Goldman Sachs clarifies Metro Bank holding after slip-up5 Mar 2020 09:52
https://www.fnlondon.com/articles/goldman-clarifies-metro-bank-holding-after-slip-up-20200305
Filings by the bank had led to reports it was building a position in the ailing challenger bank
An error by Goldman Sachs has forced the bank to deny reports it is building a position in the struggling lender Metro Bank.
A London Stock Exchange update on 28 February stated that Goldman had acquired an 8.48% shareholding in the Metro Bank, meaning it had to disclose the position, but a later filing clarified that the first update “arose due to an operational issue” and that Goldman holds just 0.34% of the lender’s shares.
A person close to Goldman told Financial News that the issue was the result of “client trading facilitation”, suggesting that the investment bank was dealing in Metro shares on behalf of a client.
A decade ago, Metro Bank became the first new bank in over a hundred years to hit British high streets, but the lender has struggled in recent times.
In February 2019, weeks after winning the top prize of £120m from a pool of government grants — a legacy of RBS’s crisis-era bailout — Metro Bank admitted to a £900m accounting error that sparked a steep decline in its share price. The bank announced that it would repay £50m of the grant money in February, after scaling back its growth plans.
Metro Bank’s shares are currently trading at roughly 16op, down from 966p this time last year. That decline has attracted the attention of investors including the Colombian billionaire Jaime Gilinksi Bacal, who bought into the company in November through a company named Spaldy Investments Limited. He further increased his holding to 8.077% on 2 March, according to London Stock Exchange filings.
A spokesperson for Metro Bank said: “We don’t comment on our shareholders.”

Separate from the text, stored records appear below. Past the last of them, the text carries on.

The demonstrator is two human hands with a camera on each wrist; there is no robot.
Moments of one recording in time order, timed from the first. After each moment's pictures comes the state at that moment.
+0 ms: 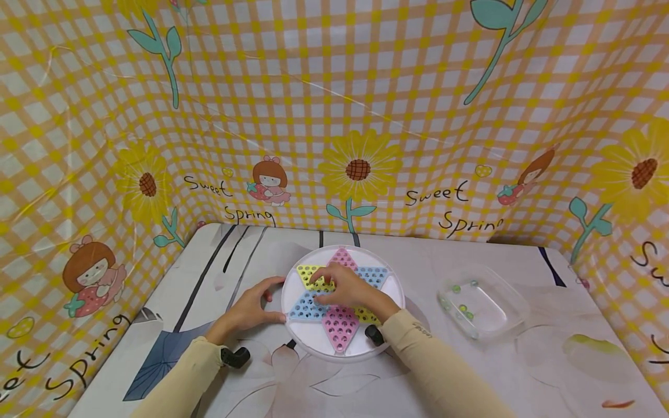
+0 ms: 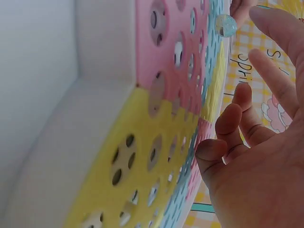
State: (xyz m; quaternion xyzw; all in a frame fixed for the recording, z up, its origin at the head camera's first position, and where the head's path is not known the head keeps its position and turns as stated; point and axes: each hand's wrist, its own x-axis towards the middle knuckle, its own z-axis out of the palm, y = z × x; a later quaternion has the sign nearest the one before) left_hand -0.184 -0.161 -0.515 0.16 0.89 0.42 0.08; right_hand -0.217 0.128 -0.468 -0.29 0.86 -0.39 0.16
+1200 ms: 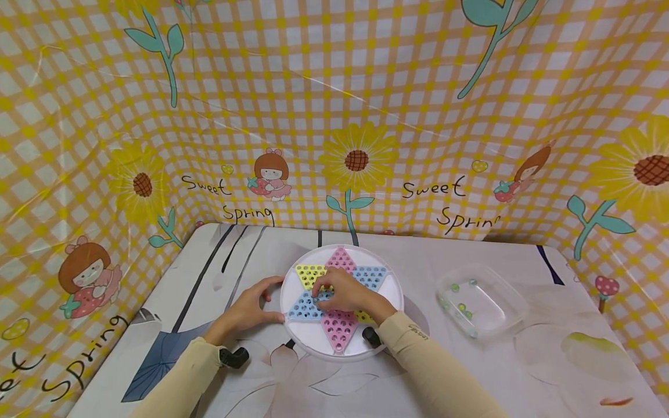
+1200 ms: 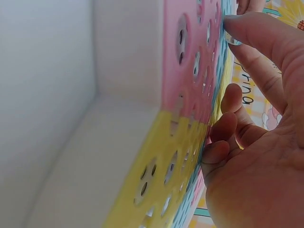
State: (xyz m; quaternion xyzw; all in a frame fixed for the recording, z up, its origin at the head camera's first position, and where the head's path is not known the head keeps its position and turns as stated) left_hand -0.184 -0.163 -0.516 0.16 0.89 0.41 0.08; right_hand -0.216 0.125 -0.479 -0.31 0.88 -0.33 0.15
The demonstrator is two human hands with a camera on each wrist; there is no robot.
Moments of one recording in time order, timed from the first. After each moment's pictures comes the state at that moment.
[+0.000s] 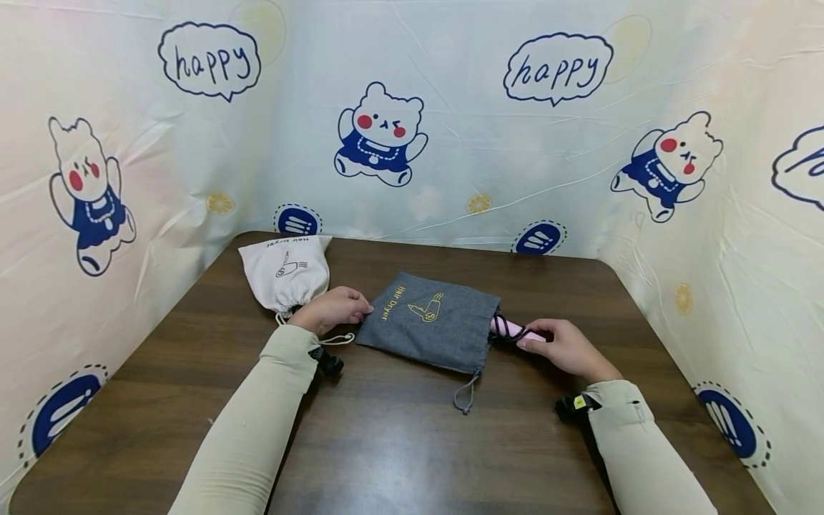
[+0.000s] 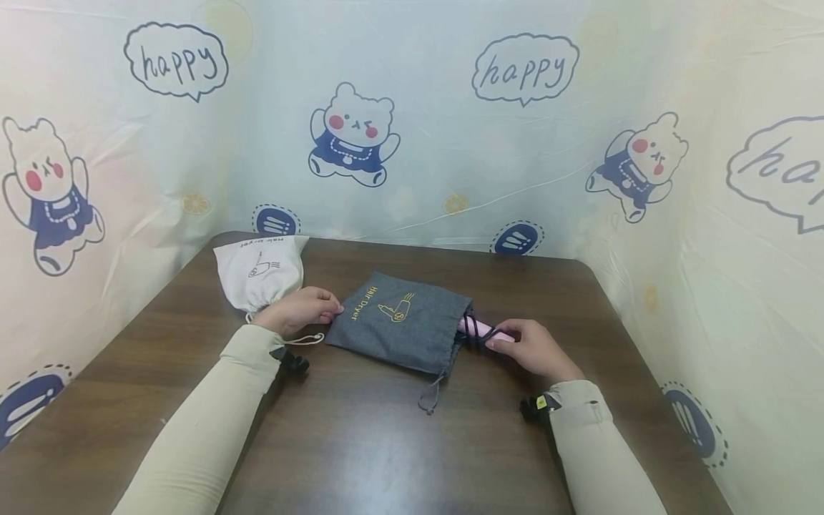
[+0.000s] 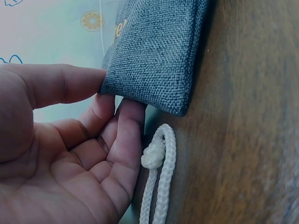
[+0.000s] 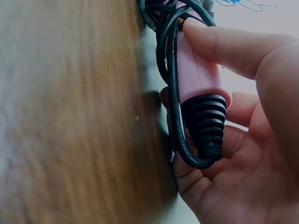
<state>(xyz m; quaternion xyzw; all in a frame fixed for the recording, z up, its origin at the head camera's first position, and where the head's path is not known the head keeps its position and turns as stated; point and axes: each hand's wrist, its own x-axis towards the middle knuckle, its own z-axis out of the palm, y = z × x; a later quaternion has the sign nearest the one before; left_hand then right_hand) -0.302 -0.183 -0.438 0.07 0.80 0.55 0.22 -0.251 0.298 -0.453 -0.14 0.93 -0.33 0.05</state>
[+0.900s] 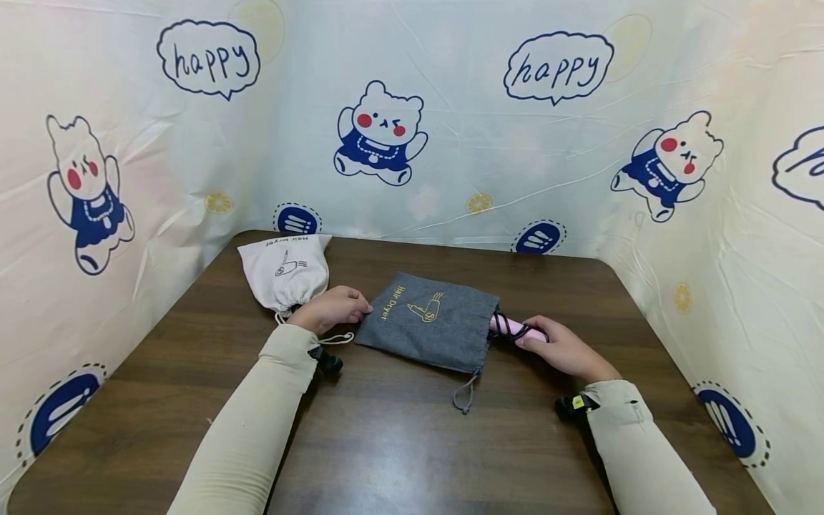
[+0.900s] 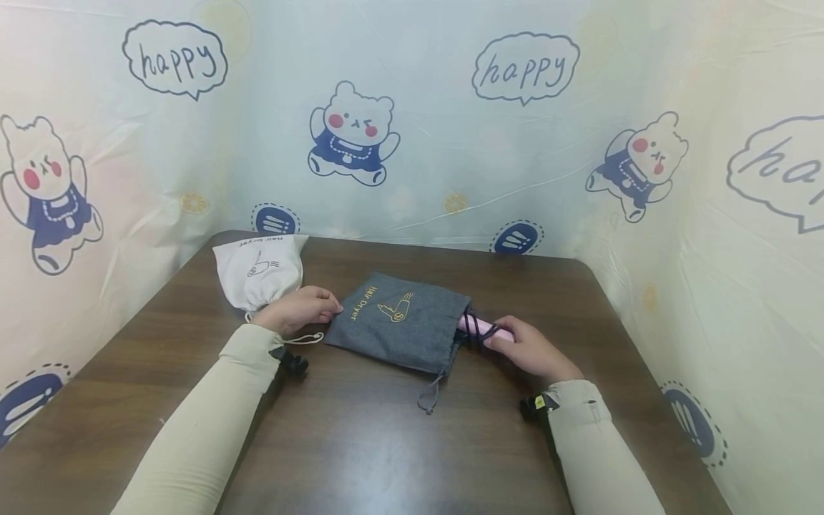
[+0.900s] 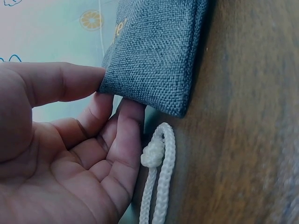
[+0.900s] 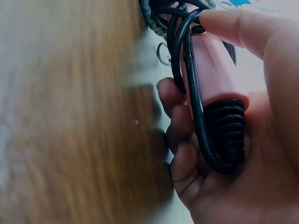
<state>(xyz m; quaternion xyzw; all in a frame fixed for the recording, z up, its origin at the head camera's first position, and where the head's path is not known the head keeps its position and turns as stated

The firm announced Dan Frumkin, formerly chief operating officer of a Bermuda-based community bank, as its new chief executive officer on 19 February, following the departure of his predecessor Craig Donaldson in December. Frumkin’s first task was to preside over financial results, published 26 February, that were headlined by £130.8m in statutory losses before tax for the year to 31 December 2019.
During a media call on 26 February, Frumkin said: “I do think there’s a path forward as an independent company. This plan assumes no more equity capital. So, we’re not going to go back to our shareholders asking for more equity capital. This is a plan that really relies on us just living within our means, and the plan is pretty straightforward: we just need to be more Metro.”